No "thrifty entrepreneur" faced with the task of building a freeway from Seattle to Spokane would ever have run it through Moses Lake and Ellensburg. It's 222 miles straight line between Bellevue and Spokane, and 274 miles along the route I-90 actually takes.

This is one of the biggest reasons infrastructure must remain out of the hands of the private sector: Because government has no profit motive, government can serve the needs of the people regardless of the fiscal logic of doing it. If the Interstates were a private-sector project, I-40 would run from Memphis, Tenn., to Raleigh, N.C. The government version of I-40 runs from Barstow, Calif., to Wilmington, N.C.

hfojvt

(37,573 posts)
9. that leaves Wenatchee out in the cold though
Tue Jul 15, 2014, 04:04 PM
Jul 2014

In some of that I think the government is following topography. Is the straight line easier if you go through the Wenatchee mountains?

And how will private enterprise make any money on infrastructure? Say hello to toll roads, making your trip longer.

And then there's my experience with a toll road. Planning a trip to Auburn and Carbondale (south of Topeka, Kansas). I-335 goes right by Auburn, a village of about 1200 people. In eastern Kansas, that is a fairly substantial town. I didn't see an exit marked on the map, but surely ANY interstate would have an exit for a town that large.

Nope, but not this toll road. No exit for Auburn, and then also, no exit for highway 56. Nope, take me all the way down to highway 68.

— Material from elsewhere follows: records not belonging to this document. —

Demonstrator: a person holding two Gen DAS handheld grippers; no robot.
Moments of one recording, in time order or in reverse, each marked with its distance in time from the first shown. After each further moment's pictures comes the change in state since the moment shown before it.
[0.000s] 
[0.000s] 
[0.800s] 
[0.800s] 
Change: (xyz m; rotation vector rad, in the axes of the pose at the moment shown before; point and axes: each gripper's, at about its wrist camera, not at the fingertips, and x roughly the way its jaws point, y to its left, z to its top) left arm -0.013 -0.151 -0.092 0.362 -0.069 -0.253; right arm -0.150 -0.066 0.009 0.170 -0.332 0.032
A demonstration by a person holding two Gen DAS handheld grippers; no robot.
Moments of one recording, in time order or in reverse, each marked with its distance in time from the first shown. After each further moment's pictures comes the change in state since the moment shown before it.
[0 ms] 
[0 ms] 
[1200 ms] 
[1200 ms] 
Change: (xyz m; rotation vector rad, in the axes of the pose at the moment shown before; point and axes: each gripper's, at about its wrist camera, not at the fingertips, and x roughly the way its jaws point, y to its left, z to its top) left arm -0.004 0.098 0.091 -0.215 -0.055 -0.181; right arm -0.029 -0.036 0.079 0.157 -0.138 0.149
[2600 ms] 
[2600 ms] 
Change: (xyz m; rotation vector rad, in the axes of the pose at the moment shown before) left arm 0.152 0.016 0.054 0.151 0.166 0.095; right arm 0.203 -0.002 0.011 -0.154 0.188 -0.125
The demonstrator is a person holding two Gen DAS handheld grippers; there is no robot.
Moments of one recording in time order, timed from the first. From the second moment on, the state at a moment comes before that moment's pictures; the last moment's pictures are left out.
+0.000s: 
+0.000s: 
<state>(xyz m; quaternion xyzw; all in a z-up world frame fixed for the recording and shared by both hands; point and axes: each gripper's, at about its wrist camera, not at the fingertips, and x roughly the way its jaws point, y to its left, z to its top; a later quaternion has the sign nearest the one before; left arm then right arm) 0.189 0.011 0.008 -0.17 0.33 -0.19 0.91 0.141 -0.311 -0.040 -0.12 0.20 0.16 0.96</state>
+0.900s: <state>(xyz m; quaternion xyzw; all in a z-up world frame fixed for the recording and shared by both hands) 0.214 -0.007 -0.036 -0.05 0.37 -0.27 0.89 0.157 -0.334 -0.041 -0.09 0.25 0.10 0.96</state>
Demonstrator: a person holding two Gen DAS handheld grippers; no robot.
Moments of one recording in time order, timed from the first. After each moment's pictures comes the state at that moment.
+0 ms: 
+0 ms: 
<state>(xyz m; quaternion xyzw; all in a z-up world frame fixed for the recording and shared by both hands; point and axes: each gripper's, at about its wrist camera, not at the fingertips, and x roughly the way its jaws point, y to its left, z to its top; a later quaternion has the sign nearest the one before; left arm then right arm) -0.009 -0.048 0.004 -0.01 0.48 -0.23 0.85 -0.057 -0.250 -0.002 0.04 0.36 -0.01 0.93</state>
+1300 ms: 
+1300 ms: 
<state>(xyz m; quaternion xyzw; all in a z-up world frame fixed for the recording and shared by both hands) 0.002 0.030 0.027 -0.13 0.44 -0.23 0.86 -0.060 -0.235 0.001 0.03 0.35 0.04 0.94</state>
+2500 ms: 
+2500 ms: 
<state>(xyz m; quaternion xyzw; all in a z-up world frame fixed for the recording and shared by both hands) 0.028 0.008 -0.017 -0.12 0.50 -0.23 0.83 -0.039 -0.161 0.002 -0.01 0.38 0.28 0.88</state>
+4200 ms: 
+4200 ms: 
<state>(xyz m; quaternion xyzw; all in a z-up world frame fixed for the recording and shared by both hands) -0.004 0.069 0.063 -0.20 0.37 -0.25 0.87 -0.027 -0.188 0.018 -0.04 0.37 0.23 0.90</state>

I was one unhappy customer. And the toll operater was "but it's expensive to build exits". Well, hot damn, the "free roads" have them. So with this toll road, I pay more and I get worse service. It's a win-win (for the corporation) and a lose-lose for the customer. No wonder I was practically the only car on the road.

jmowreader

(50,552 posts)
10. Wenatchee gets screwed either way
Tue Jul 15, 2014, 04:43 PM
Jul 2014

The current I-90 route runs 30 miles south of Wenatchee; if they went straight across it'd be about 8 miles north.

Dreamer Tatum

(10,926 posts)
11. I don't see what the problem is.
Tue Jul 15, 2014, 04:48 PM
Jul 2014

It's a harmless review of basic Keynesian thought with some muddled, oblique discussion of the crowding-out hypothesis.

So?

HughBeaumont

(24,461 posts)
14. It's a playpen Austrian school interpretation of Keynes.
Wed Jul 16, 2014, 10:46 AM
Jul 2014

With a case for privatization being the more efficiently managed method of large scale projects and necessities.

That's what I have a problem with, since it's revisionist and over-faithful to corporations.

Later on in the conversation, he went on to say that Supply-side had little to no effect on the American economy since Reagan . . . more revisions because the answers made his "team" look bad.

 

JaneyVee

(19,877 posts)
12. Umm, Keynes favored lower taxes
Tue Jul 15, 2014, 04:57 PM
Jul 2014

And increased infrastructure spending during economic downturns and higher taxes during economic upturns.

Xolodno

(6,390 posts)
13. Wow...talk about some stupid shit....
Tue Jul 15, 2014, 05:11 PM
Jul 2014

I read the first paragraph and said "ok". Then he turned and went straight into allocation of resources...what does that have to do with MPC?

And this is where the stupid burns...the private sector does build infrastructure!!!! Government only awards the contracts....now if you want to say the contract awarding is messed up....well that's a separate issue. The entire argument is a fallacy. And the reason the private sector does not build infrastructure by itself, excluding the government...because it is inefficient for them to do so. Why on earth would a company build a road that a competitor might use? Better yet, how about competition in the electric market? Does 10 different power lines connected to your house and you using 10 different switches to decide which power company you want to use make sense? Or make it a more efficient use of resources?

And Keynes also wanted a world international reserve currency so no one nation would become the reserve currency and use its power over it (which was opposed by the US Government...which was about to become the world reserve currency)....oh and the reason Nixon took us off the Gold standard...it was about to collapse.

And the inflation bull shit....well...its bull shit. I could explain but have other things to do.